Rabies in Dogs: Symptoms, Prevention, and Vaccination

Rabies in dogs, also known as Lyssavirus, is one of the most feared infections around the world. This virus can be very devastating and dangerous, not only for dogs but also for humans. When a dog that is not vaccinated and gets infected with this disease, the consequence is always fatal.

The most common species that can spread rabies to pets and humans are bats, raccoons, skunks, foxes, and coyotes. It must be highlighted that the most common wildlife that can easily gain access indoors and can potentially infect pets and humans are bats.

“Aw little Charlie”. Online Image. EveryStockPhoto. baileyraeweave. Dec 05, 2012

What Is Rabies And How Is It Transmitted?

Rabies is a very dangerous and fatal virus that primarily affects the brain and spinal cord of your dog. This is an infectious disease that affects the central nervous system. This virus is transmitted through the saliva from the bite of an infected animal. The virus can only survive for a short time when exposed to open air.

Despite being preventable, a lot of people still fear rabies in dogs. This is because of the fact that this virus has been reported to be present in every state, except in Hawaii. Every year, millions of animals die worldwide due to rabies, and more than 50,000 people have been infected by this virus.

A rabid dog can transmit the virus to humans and other animals during the final stages of the disease, when the dog’s body is already shedding the virus. Fortunately, most dogs receive vaccine shots for rabies. These vaccine shots can protect them from this deadly and dangerous disease. To protect your dog from this fatal virus, you must ensure that your pet is vaccinated regularly.

Common Symptoms Of A Rabid Dog

There are various symptoms you need to watch out for to determine whether your dog or other unfamiliar canines are infected with rabies. There are three main stages of this virus, and here are the symptoms for each stage:

1. Prodromal Phase

  • Apprehension, uneasiness, anxiety, solitude
  • Behavioral changes: friendly animals may become shy or aggressive, and aggressive animals may become affectionate and submissive
  • Fever, slow eye reflexes, and self mutilation at the bite site
  • Constant licking of the bite site

2. Furious Phase

  • Shock
  • Lethargy, weakness, muscle trembling, spasms
  • Irritability, excessive barking, restlessness, disorientation
  • Nausea, vomiting, and convulsions
  • Slow breathing and decreased spinal reflexes
  • Vicious attacks on inanimate things

3. Paralytic Phase

  • Paralysis of the larynx
  • Lax jaw
  • Inability to swallow, eat, or drink
  • Drooling or foaming at the mouth
  • Breathing muscles are paralyzed
  • Coma and paralysis

Unfortunately, there is no cure for rabies. Infected dogs will die after seven to ten days since the onset of symptoms.

Can I Prevent My Dog From Getting Rabies Through Vaccinations?
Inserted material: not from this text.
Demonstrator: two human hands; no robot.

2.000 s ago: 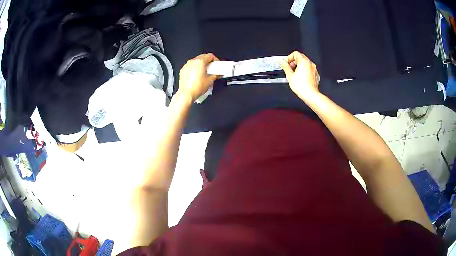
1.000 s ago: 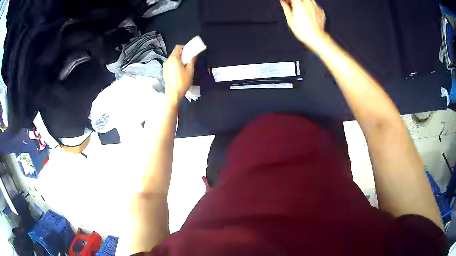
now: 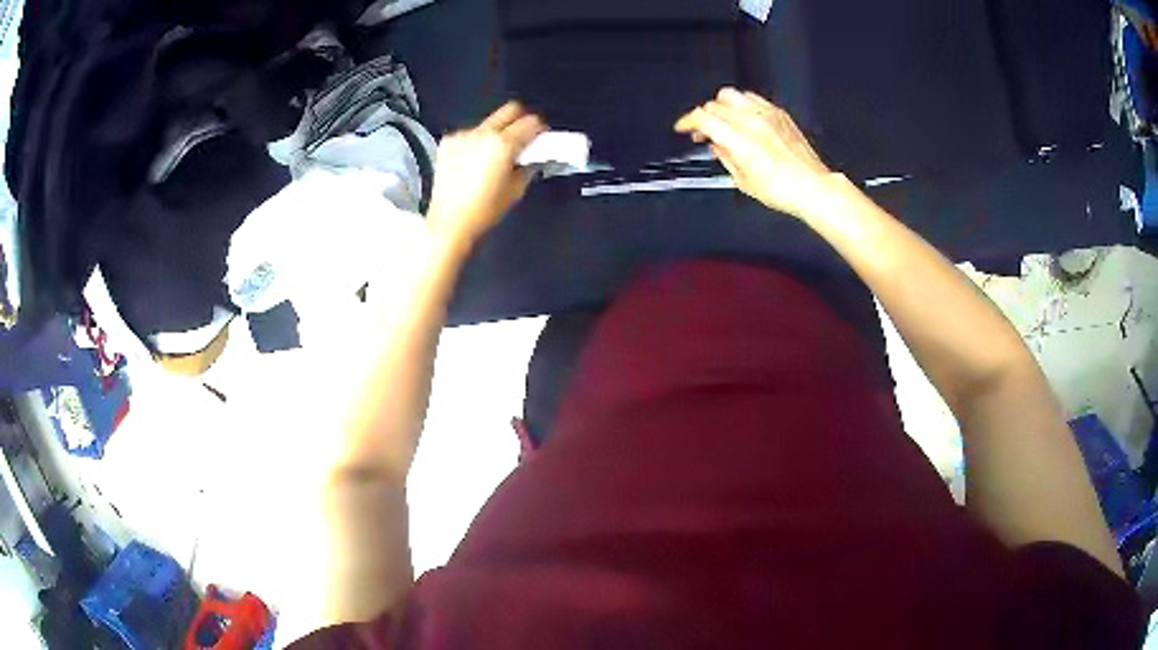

Vaccination is very important in preventing rabies in your dog, and it is also required by law in the country. Your dog can avail the standard killed-virus vaccines. The initial dose of this vaccine is good for the whole year. Subsequent shots are effective for up to three years. Puppies must be vaccinated when they reach 12 weeks of age, with boosts given after a year and every three years.

If an animal suspected of having rabies bites your vaccinated dog, your dog must be revaccinated and must be quarantined for a certain period of time, usually within two to three months. To protect your dog and your family from rabies, you must remember to take your dog to his veterinarian periodically. The veterinarian will know when the vaccine must be given and the proper dosage.